Sanger sequencing, also known as the chain-termination method, is a technique for determining the nucleotide sequence of DNA. It was developed by Frederick Sanger and his colleagues in 1977. This method involves the selective incorporation of chain-terminating dideoxynucleotides during DNA replication.
How is Sanger Sequencing Applied in Pediatrics?
In
pediatrics, Sanger sequencing is used to diagnose and understand a variety of genetic disorders.

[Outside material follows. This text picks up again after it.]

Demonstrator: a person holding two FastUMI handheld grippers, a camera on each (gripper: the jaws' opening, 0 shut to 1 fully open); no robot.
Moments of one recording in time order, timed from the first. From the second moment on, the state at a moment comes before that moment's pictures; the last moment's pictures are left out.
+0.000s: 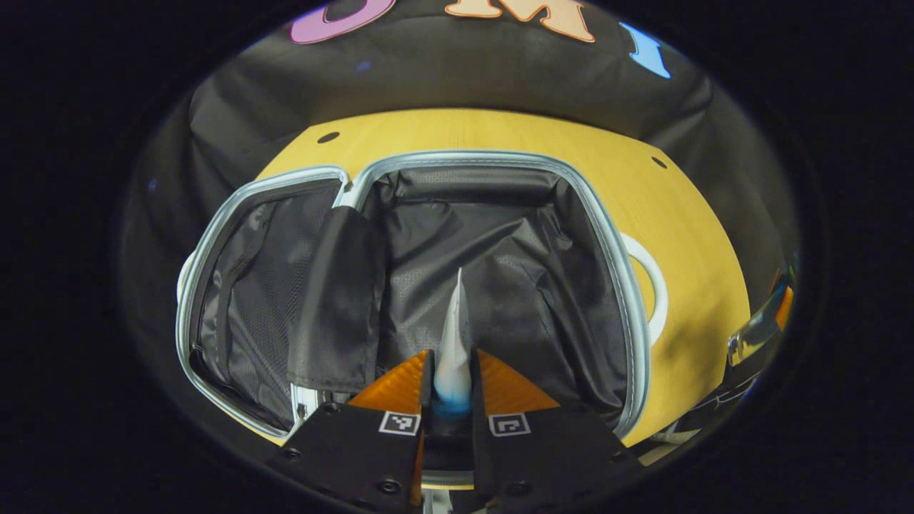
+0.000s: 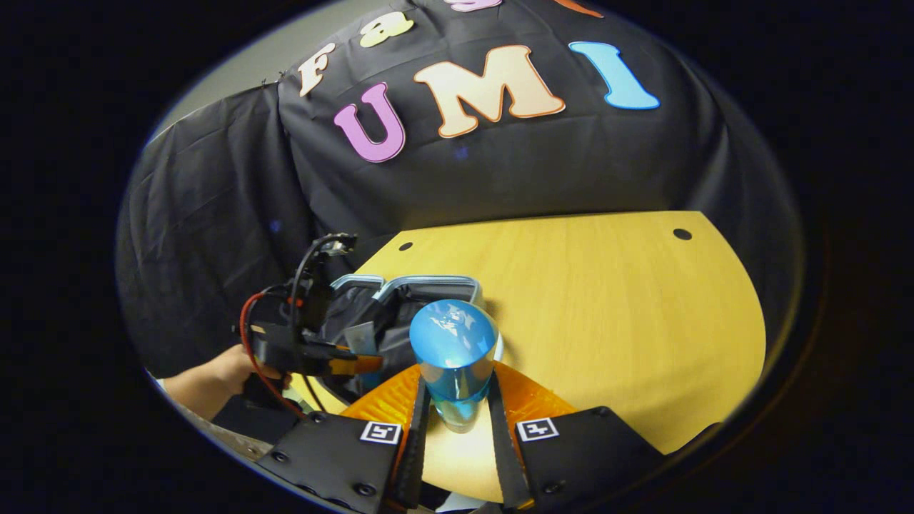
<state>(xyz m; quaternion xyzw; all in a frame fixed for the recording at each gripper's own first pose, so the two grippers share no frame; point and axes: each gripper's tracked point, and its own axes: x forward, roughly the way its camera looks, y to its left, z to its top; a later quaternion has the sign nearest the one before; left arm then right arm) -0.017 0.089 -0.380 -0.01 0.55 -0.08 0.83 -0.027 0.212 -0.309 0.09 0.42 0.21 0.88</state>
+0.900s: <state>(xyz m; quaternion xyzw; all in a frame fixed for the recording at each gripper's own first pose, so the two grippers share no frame) 0.043 0.217 -0.305 -0.09 0.42 -0.06 0.90 -0.040 0.350 -0.427 0.08 0.56 0.21 0.80</state>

By analyzing a child's DNA, clinicians can identify mutations that may be responsible for conditions such as congenital abnormalities, metabolic disorders, and hereditary diseases.
DNA Extraction: DNA is extracted from the child's cells, typically from a blood sample.
Amplification: The region of interest in the DNA is amplified using
Polymerase Chain Reaction (PCR).
Sequencing Reaction: The amplified DNA is subjected to the sequencing reaction, where dideoxynucleotides terminate the DNA synthesis at specific points.
Electrophoresis: The resulting DNA fragments are separated by size using capillary electrophoresis.
Data Analysis: The sequence data is analyzed to identify any mutations or variations.
Cost and Time: It is more expensive and time-consuming compared to other methods like NGS.
Scale: It is less suitable for large-scale genomic studies.
Detection Limits: It may not detect low-frequency mutations or large structural variations.
High Accuracy: It provides highly accurate results, making it ideal for confirmatory testing.
Simplicity: The technique is well-established and straightforward to perform.
Reliability: It is less prone to errors compared to some high-throughput methods.
NGS can be used for initial screening, with Sanger sequencing employed for validation.
Microarray analysis can identify larger genomic changes, while Sanger sequencing can pinpoint specific mutations.
What is the Future of Sanger Sequencing in Pediatrics?
Although newer technologies are emerging, Sanger sequencing will continue to play a crucial role in pediatric genetic testing due to its reliability and accuracy. Ongoing advancements may further reduce costs and improve efficiency, ensuring its continued relevance in clinical practice.